- Born: 13 February 1999
- Died: 9 March 2018 (aged 19) Wood Green, Vue cinema London
- Cause of death: Gunshot wound
- Opponent(s): OFB, SinSquad, NPK (Northumberland Park Killers)

= Killing of Kelvin Odunuyi =

Murder of a teenager in Wood Green, London

On 9 March 2018, Kelvin Odunuyi – also known as Lampz and DipDat – was shot dead outside the Vue cinema in Wood Green, London at approximately 12:30 am.

==Background and death==
Odunuyi was the son of Afishetu Oniru; his father ran a real estate business in Nigeria. He attended Fulneck School and Heartlands High School.

Prior to his killing, Odunuyi appeared in several videos where he rapped about stabbing and shooting opponents. However, the Evening Standard noted that there were claims that he was not involved in a gang.

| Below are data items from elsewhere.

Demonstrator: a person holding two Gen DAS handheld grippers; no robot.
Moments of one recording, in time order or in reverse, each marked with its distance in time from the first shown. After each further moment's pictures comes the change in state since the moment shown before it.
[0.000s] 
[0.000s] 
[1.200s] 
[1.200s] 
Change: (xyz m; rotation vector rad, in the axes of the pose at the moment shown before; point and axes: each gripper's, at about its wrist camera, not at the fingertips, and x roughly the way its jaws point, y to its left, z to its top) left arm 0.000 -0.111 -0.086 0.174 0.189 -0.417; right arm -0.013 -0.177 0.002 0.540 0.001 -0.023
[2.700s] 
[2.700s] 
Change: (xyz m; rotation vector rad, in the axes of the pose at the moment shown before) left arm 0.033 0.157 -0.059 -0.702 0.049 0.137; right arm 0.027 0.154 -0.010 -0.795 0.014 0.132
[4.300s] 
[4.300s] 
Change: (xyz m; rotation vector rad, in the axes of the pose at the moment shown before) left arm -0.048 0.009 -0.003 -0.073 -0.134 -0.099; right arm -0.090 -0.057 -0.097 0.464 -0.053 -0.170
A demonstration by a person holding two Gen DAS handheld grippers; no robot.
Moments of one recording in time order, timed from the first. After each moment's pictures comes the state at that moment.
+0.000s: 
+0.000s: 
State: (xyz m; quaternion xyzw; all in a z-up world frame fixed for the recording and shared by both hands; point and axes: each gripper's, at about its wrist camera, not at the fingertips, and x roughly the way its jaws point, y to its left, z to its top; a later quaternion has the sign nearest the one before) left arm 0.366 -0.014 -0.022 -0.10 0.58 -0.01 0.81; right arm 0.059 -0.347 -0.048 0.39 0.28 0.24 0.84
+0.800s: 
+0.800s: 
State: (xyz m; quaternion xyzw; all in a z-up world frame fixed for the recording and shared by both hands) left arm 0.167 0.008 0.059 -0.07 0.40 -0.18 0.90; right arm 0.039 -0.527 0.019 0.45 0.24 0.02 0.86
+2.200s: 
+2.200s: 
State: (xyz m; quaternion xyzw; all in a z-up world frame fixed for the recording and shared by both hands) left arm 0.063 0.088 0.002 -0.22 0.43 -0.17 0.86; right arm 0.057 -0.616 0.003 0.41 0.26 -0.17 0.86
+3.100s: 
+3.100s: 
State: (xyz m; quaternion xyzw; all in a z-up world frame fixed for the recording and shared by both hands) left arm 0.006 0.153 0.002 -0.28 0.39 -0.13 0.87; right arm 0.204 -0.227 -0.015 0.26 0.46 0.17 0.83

Around 12:30 a.m. on 9 March 2018, a moped carrying two people drove near the Vue cinema in Wood Green. One of the occupants fired a gun at Odunuyi; he was declared dead at a hospital two hours later. An article in The Telegraph noted that the death was retaliation for the death of Kwabena "Kobi" Nelson, a former member of the Northumberland Park Killers. After Odunuyi's death, his DNA was found inside the car that crashed into Nelson's car.

==Aftermath==
Following the death of Odunuyi and other Nigerian youths in the UK, Abike Dabiri, an assistant to the President of Nigeria on foreign affairs, stated that the increase of Nigerian deaths in the UK "was worrisome and disturbing." Odunuyi's death was mentioned in a song by rappers Tugga and Trills, which was seen by Odunuyi's family. The song chanted: “Park Lane bopping, the opps dem dropping, come here, I got you a coffin. 12 gauge long like Kelvin’s coffin.”

He was also mentioned in a song by OFB rapper SJ.

A 21-year-old was arrested in connection with the shooting on suspicion of murder; he was later released.

In 2021, a video showing a re-creation of Odunuyi's death in a Grand Theft Auto game was described as appalling by his family.